A Quarta Turma do Superior Tribunal de Justiça (STJ) deu provimento ao recurso especial de uma mulher para permitir que ela adote sua filha biológica, que foi adotada por um casal quando criança.

Para o colegiado, a decisão do tribunal local contrariou as disposições legais sobre adoção de pessoa maior e capaz. Além disso, os interesses envolvidos são mais bem garantidos com o deferimento da adoção, conforme a vontade das partes envolvidas.

O recurso teve origem em ação de adoção ajuizada pela mãe biológica. Ela explicou que entregou a menina para adoção porque, naquela época, enfrentava dificuldades pessoais e financeiras.

A recorrente informou que visitava frequentemente a criança e que sempre teve uma boa relação com seus pais adotivos. Conforme relatou, com o passar do tempo, as duas foram se aproximando cada vez mais e surgiu a vontade recíproca de se tornarem mãe e filha novamente, com a concordância dos pais adotivos.

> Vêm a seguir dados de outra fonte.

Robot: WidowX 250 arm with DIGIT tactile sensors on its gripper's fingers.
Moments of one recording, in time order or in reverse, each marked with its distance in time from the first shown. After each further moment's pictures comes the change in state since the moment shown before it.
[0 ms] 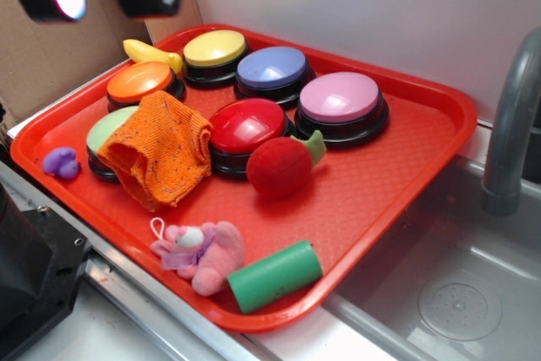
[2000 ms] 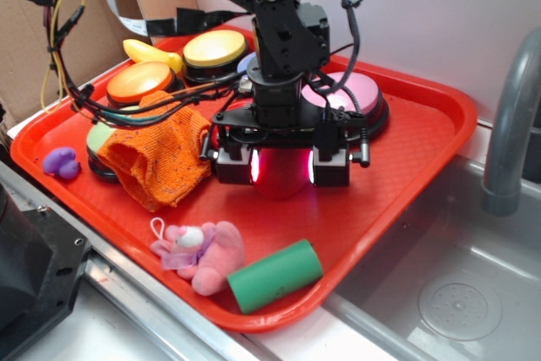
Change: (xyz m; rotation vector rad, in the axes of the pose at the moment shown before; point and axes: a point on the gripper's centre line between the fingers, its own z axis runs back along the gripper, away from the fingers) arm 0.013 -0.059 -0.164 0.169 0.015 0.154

Na adoção de maior capaz, deve ser aplicado o Código Civil

O juiz considerou que o pedido violaria a legislação e comprometeria a segurança jurídica das relações parentais decorrentes da adoção – entendimento mantido pelo tribunal de segunda instância.

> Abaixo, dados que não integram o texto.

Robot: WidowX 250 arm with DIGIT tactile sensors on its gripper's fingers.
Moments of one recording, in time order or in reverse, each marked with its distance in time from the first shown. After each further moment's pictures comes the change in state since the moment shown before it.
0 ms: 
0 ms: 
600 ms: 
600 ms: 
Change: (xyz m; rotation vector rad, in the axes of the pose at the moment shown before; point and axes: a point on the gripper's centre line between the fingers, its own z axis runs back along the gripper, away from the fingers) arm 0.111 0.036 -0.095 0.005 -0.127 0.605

No recurso especial, a autora da ação argumentou que o acórdão aplicou os pressupostos do Estatuto da Criança e do Adolescente (ECA) referentes à adoção de menor de idade. Entretanto, a adotanda é maior e capaz, razão pela qual – acrescentou – deveria ter sido observado o disposto no Código Civil, especificamente em relação a esse tipo de adoção.

Irrevogabilidade da adoção protege interesses do menor adotado

O relator do recurso no STJ, ministro Raul Araújo, afirmou que a adoção realizada na infância foi válida e é irrevogável. Entretanto, ele esclareceu que a ação objetiva uma nova adoção, de pessoa maior, que é regida pelo Código Civil.

O ministro destacou que a irrevogabilidade da adoção visa proteger os interesses do menor adotado, evitando que os adotantes se arrependam e queiram “devolvê-lo”. No caso sob análise, ele apontou que todos os requisitos legais da adoção de maior capaz foram preenchidos, conforme o estabelecido no Código Civil, entre eles a concordância dos atuais pais adotivos e da adotanda, e a diferença de idade, de 16 anos, entre ela e a adotante.

“A lei não traz expressamente a impossibilidade de se adotar pessoa anteriormente adotada. Bastam, portanto, o consentimento das partes envolvidas, ou seja, dos pais ou representantes legais, e a concordância do adotando”, declarou.

Princípio do melhor interesse deve ser atendido

Raul Araújo reiterou que, independentemente da idade da adotanda, o princípio do melhor interesse deve ser atendido. Segundo ele, os princípios da proteção integral e da garantia do melhor interesse não podem ser interpretados contra a adotanda, de modo a lhe impedir uma nova adoção com a qual tanto ela quanto seus pais adotivos concordam.

O ministro observou que, a partir de uma interpretação sistemática e teleológica do artigo 39, parágrafo 1º, do ECA, é possível concluir que a regra da irrevogabilidade não é absoluta. Segundo apontou, ela pode ser afastada quando deixar de atender aos princípios da proteção integral e do melhor interesse da criança ou do adolescente.

Para o relator, se, ao atingir a maioridade, a adotada deseja constituir um novo vínculo de filiação, seus interesses serão mais bem preservados com o respeito à sua vontade, livremente manifestada.

O número deste processo não é divulgado em razão de segredo judicial.